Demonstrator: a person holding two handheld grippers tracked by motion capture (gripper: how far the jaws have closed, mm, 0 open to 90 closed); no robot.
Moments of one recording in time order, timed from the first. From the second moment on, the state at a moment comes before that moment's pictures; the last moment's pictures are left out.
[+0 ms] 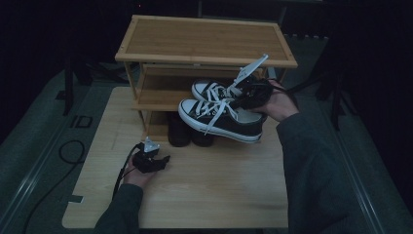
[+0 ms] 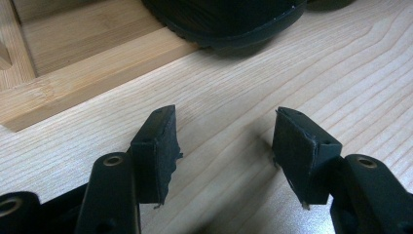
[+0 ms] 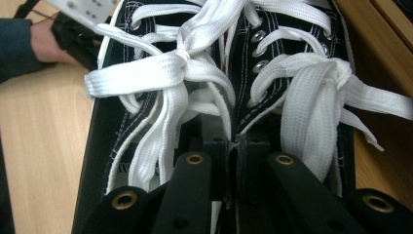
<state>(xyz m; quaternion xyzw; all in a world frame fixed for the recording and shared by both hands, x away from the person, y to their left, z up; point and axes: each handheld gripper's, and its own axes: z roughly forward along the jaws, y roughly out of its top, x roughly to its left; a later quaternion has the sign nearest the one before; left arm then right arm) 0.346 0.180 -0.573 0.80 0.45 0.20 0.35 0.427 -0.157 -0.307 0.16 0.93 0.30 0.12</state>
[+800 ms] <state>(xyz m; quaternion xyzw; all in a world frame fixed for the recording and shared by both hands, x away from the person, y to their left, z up) 0.346 0.179 -0.573 0.80 0.45 0.20 0.35 0.437 -0.151 -0.319 0.28 0.89 0.31 0.18</state>
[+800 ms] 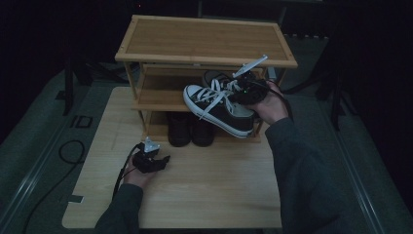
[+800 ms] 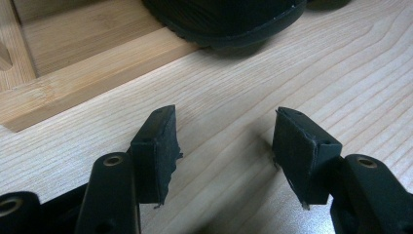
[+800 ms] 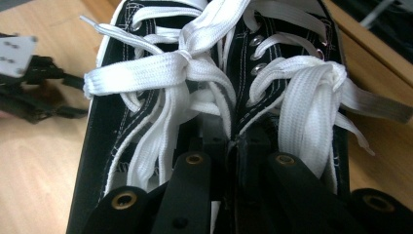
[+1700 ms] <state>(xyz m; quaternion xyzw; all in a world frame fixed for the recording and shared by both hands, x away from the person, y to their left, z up) 0.346 0.179 -0.573 0.80 0.45 0.20 0.35 0.432 -0.141 -0.330 0.36 0.83 0.35 0.24</state>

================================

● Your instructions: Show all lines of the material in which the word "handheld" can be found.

● Output below:
Demonstrator: a person holding two handheld grippers tracked by motion capture (gripper: how far the jaws have closed, mm, 0 open to 90 closed); no robot.
<state>(xyz m; quaternion xyzw; all in a world frame fixed for the recording and shared by both hands, x away from the person, y to their left, z up; point and axes: each handheld gripper's, and its own axes: z roughly forward along the jaws, y roughly out of its top, x roughly to its left; a later quaternion has the sign nearest the one before; left arm then right arm) 0.346 0.180 -0.573 0.80 0.45 0.20 0.35 0.427 -0.157 -0.307 0.16 0.93 0.30 0.12</state>

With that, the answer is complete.